• What is required: The records are to be reproduced verbatim.

Top of Information shown

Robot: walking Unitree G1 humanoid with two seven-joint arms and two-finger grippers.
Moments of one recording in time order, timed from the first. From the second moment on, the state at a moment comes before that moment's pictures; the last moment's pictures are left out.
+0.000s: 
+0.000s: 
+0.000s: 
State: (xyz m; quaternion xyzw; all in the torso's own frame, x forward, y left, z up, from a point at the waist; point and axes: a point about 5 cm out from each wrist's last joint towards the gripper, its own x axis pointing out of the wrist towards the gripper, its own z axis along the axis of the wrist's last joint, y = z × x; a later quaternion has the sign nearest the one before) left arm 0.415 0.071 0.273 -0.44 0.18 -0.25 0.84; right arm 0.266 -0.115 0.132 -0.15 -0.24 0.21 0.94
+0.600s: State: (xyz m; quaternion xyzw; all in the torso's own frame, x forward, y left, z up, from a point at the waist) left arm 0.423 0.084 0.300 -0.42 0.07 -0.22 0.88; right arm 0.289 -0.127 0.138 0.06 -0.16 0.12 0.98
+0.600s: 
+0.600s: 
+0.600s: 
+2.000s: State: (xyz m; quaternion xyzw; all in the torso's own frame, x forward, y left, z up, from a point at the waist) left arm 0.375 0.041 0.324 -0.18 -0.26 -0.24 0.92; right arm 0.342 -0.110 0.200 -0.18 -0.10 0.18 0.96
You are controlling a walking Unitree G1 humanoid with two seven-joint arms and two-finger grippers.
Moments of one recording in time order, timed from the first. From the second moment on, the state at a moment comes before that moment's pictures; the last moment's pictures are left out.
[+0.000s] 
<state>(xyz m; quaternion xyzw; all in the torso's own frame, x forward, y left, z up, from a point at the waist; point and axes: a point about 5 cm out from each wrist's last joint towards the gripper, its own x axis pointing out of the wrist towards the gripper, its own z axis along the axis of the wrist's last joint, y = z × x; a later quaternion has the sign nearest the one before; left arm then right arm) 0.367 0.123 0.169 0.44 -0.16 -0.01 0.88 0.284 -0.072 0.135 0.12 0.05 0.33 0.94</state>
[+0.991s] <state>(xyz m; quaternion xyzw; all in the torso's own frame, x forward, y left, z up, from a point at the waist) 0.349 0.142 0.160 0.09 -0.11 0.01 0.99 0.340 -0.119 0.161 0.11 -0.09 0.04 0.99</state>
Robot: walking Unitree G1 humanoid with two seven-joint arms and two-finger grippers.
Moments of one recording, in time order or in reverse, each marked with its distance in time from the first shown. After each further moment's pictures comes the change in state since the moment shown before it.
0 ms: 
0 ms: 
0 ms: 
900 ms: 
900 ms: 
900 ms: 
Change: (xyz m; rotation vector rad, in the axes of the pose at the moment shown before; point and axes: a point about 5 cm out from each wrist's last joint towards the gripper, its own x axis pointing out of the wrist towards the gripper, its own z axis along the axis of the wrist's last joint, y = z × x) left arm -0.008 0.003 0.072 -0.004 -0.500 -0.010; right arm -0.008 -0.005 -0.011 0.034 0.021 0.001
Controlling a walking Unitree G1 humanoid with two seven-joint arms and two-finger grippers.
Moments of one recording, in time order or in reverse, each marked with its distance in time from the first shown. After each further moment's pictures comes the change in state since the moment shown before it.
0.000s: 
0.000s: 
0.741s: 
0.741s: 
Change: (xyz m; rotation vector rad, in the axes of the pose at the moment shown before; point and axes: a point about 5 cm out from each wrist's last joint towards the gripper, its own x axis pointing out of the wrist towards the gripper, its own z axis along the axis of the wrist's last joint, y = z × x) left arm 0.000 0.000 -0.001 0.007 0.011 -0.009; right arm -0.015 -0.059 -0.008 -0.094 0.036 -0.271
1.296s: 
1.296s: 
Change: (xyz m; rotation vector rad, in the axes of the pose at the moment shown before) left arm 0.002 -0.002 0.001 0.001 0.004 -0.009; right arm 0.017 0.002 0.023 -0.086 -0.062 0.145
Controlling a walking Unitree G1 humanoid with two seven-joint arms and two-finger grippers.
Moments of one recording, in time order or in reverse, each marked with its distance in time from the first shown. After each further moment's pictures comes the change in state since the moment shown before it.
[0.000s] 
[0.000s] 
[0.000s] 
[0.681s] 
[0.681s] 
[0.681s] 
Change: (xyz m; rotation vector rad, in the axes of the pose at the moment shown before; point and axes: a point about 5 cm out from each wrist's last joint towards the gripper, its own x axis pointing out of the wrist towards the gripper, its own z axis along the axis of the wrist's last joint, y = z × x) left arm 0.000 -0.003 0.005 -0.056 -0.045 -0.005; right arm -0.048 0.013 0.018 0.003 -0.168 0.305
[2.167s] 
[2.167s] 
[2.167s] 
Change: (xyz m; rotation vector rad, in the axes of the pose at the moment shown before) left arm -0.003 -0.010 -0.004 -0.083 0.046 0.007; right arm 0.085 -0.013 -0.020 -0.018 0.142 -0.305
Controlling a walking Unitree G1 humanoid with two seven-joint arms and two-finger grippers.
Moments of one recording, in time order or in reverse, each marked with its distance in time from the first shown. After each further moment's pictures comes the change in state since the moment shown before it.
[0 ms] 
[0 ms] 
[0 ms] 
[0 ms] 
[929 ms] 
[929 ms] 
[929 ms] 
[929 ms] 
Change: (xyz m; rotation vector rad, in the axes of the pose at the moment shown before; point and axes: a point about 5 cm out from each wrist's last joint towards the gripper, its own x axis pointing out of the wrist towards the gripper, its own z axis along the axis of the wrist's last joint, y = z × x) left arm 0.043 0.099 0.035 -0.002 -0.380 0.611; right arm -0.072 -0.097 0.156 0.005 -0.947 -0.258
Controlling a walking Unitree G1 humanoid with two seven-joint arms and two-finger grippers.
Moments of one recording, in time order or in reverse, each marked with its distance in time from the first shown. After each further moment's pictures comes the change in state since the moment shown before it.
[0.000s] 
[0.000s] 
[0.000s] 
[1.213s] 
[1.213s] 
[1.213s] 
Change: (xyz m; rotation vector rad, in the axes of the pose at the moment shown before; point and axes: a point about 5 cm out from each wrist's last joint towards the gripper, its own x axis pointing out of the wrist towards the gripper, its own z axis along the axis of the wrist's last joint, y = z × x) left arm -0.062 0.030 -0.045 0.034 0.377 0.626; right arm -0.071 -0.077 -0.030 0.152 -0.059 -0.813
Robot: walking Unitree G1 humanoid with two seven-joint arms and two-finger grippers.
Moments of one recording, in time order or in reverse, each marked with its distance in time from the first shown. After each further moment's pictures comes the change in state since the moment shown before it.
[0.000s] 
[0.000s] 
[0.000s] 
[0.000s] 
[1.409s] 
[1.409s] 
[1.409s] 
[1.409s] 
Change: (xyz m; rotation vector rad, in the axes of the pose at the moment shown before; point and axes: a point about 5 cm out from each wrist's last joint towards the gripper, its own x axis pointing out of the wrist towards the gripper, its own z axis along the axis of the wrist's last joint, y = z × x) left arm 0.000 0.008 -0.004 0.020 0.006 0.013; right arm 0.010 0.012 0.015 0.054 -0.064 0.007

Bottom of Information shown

• Response box:
Robot: walking Unitree G1 humanoid with two seven-joint arms and two-finger grippers.
Moments of one recording in time order, timed from the first. From the second moment on, the state at a moment comes before that moment's pictures; the last moment's pictures are left out.
+0.000s: 
+0.000s: 
+0.000s: 
State: (xyz m; quaternion xyzw; all in the torso's own frame, x forward, y left, z up, from a point at the waist; point and axes: a point about 5 cm out from each wrist's last joint towards the gripper, its own x axis pointing out of the wrist towards the gripper, its own z axis along the axis of the wrist's last joint, y = z × x; a later quaternion has the sign nearest the one before) left arm 0.415 0.071 0.273 -0.44 0.18 -0.25 0.84; right arm 0.266 -0.115 0.132 -0.15 -0.24 0.21 0.94
+0.600s: State: (xyz m; quaternion xyzw; all in the torso's own frame, x forward, y left, z up, from a point at the waist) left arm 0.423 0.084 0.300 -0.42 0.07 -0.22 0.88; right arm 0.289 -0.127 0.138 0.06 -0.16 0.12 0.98
+0.600s: 
+0.600s: 
+0.600s: 
+2.000s: State: (xyz m; quaternion xyzw; all in the torso's own frame, x forward, y left, z up, from a point at the waist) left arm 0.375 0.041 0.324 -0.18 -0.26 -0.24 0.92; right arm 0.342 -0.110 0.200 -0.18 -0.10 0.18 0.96
You are controlling a walking Unitree G1 humanoid with two seven-joint arms and two-finger grippers.
Moments of one recording in time order, timed from the first. From the second moment on, the state at a moment comes before that moment's pictures; the last moment's pictures are left out.
[+0.000s] 
<state>(xyz m; quaternion xyzw; all in the torso's own frame, x forward, y left, z up, from a point at the waist; point and axes: a point about 5 cm out from each wrist's last joint towards the gripper, its own x axis pointing out of the wrist towards the gripper, its own z axis along the axis of the wrist's last joint, y = z × x; a later quaternion has the sign nearest the one before; left arm then right arm) 0.367 0.123 0.169 0.44 -0.16 -0.01 0.88 0.284 -0.072 0.135 0.12 0.05 0.33 0.94</state>
[+0.991s] <state>(xyz m; quaternion xyzw; all in the torso's own frame, x forward, y left, z up, from a point at the waist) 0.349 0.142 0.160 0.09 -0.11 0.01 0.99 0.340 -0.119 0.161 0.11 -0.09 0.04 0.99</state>
Robot: walking Unitree G1 humanoid with two seven-joint arms and two-finger grippers.
Moments of one recording, in time order or in reverse, each marked with its distance in time from the first shown. After each further moment's pictures comes the change in state since the moment shown before it.
0 ms: 
0 ms: 
0 ms: 
900 ms: 
900 ms: 
900 ms: 
Change: (xyz m; rotation vector rad, in the axes of the pose at the moment shown before; point and axes: a point about 5 cm out from each wrist's last joint towards the gripper, its own x axis pointing out of the wrist towards the gripper, its own z axis along the axis of the wrist's last joint, y = z × x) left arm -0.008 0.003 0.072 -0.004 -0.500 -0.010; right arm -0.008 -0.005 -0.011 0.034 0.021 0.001
Controlling a walking Unitree G1 humanoid with two seven-joint arms and two-finger grippers.
Moments of one recording, in time order or in reverse, each marked with its distance in time from the first shown. After each further moment's pictures comes the change in state since the moment shown before it.
0.000s: 
0.000s: 
0.741s: 
0.741s: 
Change: (xyz m; rotation vector rad, in the axes of the pose at the moment shown before; point and axes: a point about 5 cm out from each wrist's last joint towards the gripper, its own x axis pointing out of the wrist towards the gripper, its own z axis along the axis of the wrist's last joint, y = z × x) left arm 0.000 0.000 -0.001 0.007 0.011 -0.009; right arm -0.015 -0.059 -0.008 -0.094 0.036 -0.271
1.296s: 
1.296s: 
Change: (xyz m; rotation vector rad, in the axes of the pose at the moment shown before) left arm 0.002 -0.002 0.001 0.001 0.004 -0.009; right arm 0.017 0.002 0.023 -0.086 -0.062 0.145
Controlling a walking Unitree G1 humanoid with two seven-joint arms and two-finger grippers.
Moments of one recording, in time order or in reverse, each marked with its distance in time from the first shown. After each further moment's pictures comes the change in state since the moment shown before it.
[0.000s] 
[0.000s] 
[0.000s] 
[0.681s] 
[0.681s] 
[0.681s] 
Change: (xyz m; rotation vector rad, in the axes of the pose at the moment shown before; point and axes: a point about 5 cm out from each wrist's last joint towards the gripper, its own x axis pointing out of the wrist towards the gripper, its own z axis along the axis of the wrist's last joint, y = z × x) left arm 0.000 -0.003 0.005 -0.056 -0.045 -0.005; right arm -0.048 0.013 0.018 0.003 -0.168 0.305
[2.167s] 
[2.167s] 
[2.167s] 
Change: (xyz m; rotation vector rad, in the axes of the pose at the moment shown before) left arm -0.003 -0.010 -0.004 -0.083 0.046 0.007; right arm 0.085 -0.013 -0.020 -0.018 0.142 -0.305
Controlling a walking Unitree G1 humanoid with two seven-joint arms and two-finger grippers.
Moments of one recording, in time order or in reverse, each marked with its distance in time from the first shown. After each further moment's pictures comes the change in state since the moment shown before it.
[0 ms] 
[0 ms] 
[0 ms] 
[0 ms] 
[929 ms] 
[929 ms] 
[929 ms] 
[929 ms] 
Change: (xyz m; rotation vector rad, in the axes of the pose at the moment shown before; point and axes: a point about 5 cm out from each wrist's last joint towards the gripper, its own x axis pointing out of the wrist towards the gripper, its own z axis along the axis of the wrist's last joint, y = z × x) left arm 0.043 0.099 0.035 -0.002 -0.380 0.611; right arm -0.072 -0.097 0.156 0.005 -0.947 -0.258
Controlling a walking Unitree G1 humanoid with two seven-joint arms and two-finger grippers.
Moments of one recording, in time order or in reverse, each marked with its distance in time from the first shown. After each further moment's pictures comes the change in state since the moment shown before it.
[0.000s] 
[0.000s] 
[0.000s] 
[1.213s] 
[1.213s] 
[1.213s] 
Change: (xyz m; rotation vector rad, in the axes of the pose at the moment shown before; point and axes: a point about 5 cm out from each wrist's last joint towards the gripper, its own x axis pointing out of the wrist towards the gripper, its own z axis along the axis of the wrist's last joint, y = z × x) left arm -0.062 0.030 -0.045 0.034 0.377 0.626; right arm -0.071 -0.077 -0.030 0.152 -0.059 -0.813
Robot: walking Unitree G1 humanoid with two seven-joint arms and two-finger grippers.
Moments of one recording, in time order or in reverse, each marked with its distance in time from the first shown. After each further moment's pictures comes the change in state since the moment shown before it.
[0.000s] 
[0.000s] 
[0.000s] 
[0.000s] 
[1.409s] 
[1.409s] 
[1.409s] 
[1.409s] 
Change: (xyz m; rotation vector rad, in the axes of the pose at the moment shown before; point and axes: a point about 5 cm out from each wrist's last joint towards the gripper, its own x axis pointing out of the wrist towards the gripper, its own z axis along the axis of the wrist's last joint, y = z × x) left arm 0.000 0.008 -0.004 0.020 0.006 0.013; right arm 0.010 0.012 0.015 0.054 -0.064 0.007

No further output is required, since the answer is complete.